• LeighM
    link
    fedilink
    81 year ago

    I absolutely to the fucking core of my soul despise Teams. But not just Teams, Windows, too. And Word. Especially on iPad, Word is a heaping pile of shit. I’m astonished at how garbage Word for iPad is, as well as Teams. And that anyone can possibly accept advertisements in their operating system is just absolutely wild to me.

    From a corporate standpoint, fine, a lot of places need Windows. Hard to get around that. But for home users? Especially with translation layers really starting to take off for gaming, if I were Microsoft, I’d stop fucking around with nonsense like ads, shady telemetry, and Internet connectivity just for a damn OS.

    • @fruitywelsh@lemmy.ml
      link
      fedilink
      31 year ago

      I really hope matrix/element takes more space in enterprise space. Sure Teams has some more features, but they suck tbh, so even i wanted to use their white board or “wiki” features, I don’t because I don’t want to wait a few minutes for a “wiki” to load, and no else does either!

      • @B0rax@feddit.de
        link
        fedilink
        11 year ago

        To be fair, matrix is currently not in a state that is as reliable as teams. Then there is this whole video conferencing thing that I have not seen on matrix yet.

        • @fruitywelsh@lemmy.ml
          link
          fedilink
          31 year ago

          The video conferencing on Matrix has been really good for me so far.

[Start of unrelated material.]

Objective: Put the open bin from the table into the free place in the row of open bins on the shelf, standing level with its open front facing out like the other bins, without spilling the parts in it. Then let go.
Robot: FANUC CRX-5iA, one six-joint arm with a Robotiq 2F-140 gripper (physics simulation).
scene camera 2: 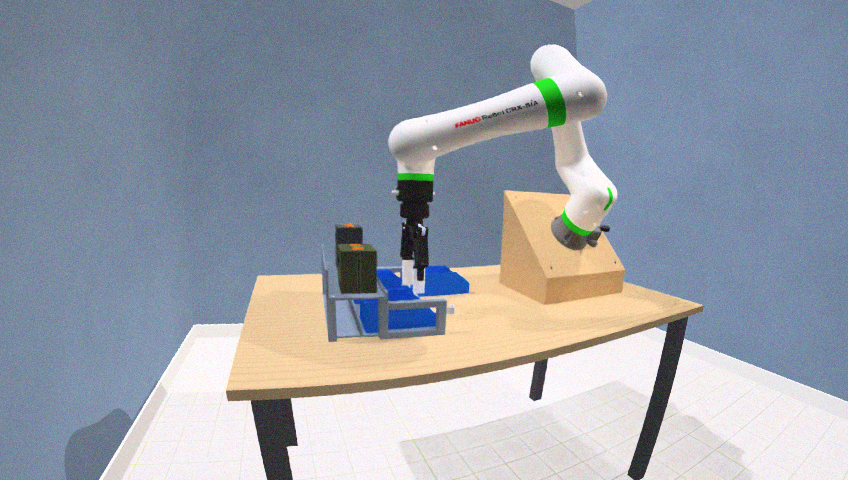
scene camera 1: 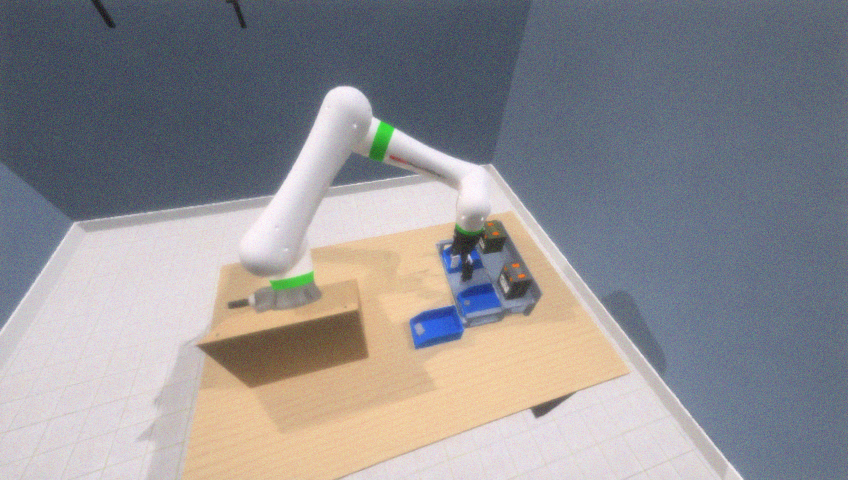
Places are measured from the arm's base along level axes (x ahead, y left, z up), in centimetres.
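Pixels of known places: gripper, between the fingertips: (scene camera 2: 412,288) (scene camera 1: 458,275); arm's base, origin of its link: (scene camera 2: 568,234) (scene camera 1: 297,301).
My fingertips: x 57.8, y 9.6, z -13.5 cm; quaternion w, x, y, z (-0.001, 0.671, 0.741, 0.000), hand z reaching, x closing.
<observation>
For each thing: its top centre in the pictures, then the offset to it from my fingertips. "pt": a spot on its surface instead.
- open blue bin, a spot on its surface: (scene camera 2: 447,281) pt dx -14.6, dy -13.8, dz -2.0 cm
- small pale piece, a spot on its surface: (scene camera 2: 449,309) pt dx -4.0, dy +18.5, dz -0.1 cm
The open blue bin (scene camera 1: 441,330) (scene camera 2: 447,281) stands level on the table beside the shelf, with a small grey part visible inside in scene camera 1. The grey shelf (scene camera 1: 495,265) (scene camera 2: 332,315) holds two open blue bins in its lower row: one bin (scene camera 1: 480,301) at the end next to the table bin, and one bin (scene camera 2: 395,316) at the other end, partly behind the fingers in scene camera 1. A gap lies between them. My gripper (scene camera 1: 461,267) (scene camera 2: 413,286) points down over the row, near the bin at the other end. It is partly open, with nothing held.
Two dark boxes with orange marks (scene camera 1: 515,280) (scene camera 1: 492,236) (scene camera 2: 357,268) stand on the shelf's upper level, behind the row. A small pale piece (scene camera 2: 449,309) shows at the shelf's front corner. The wooden robot pedestal (scene camera 1: 309,344) (scene camera 2: 529,255) stands across the table.
</observation>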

FOSSDEM 2022 was hosted on it and that really sold me on Matrix as a solution tbh. The recorded talks played smooth, and the chats worked no issues, while the break rooms gave me that genuine “I’m actually at a conference” feel, because it was so easy to just join a room and talk with our cameras on and everything.

          Teams has been mostly up and working for me, but we have “sorry teams wasn’t working” issues all the time, so that bar is low to me. Even more, matrix better fits larger organizations that frankly should be using the federated approach for a lot of things, and stop trying to have IT policies that fits hundreds of thousands of employees over large geospatial distances.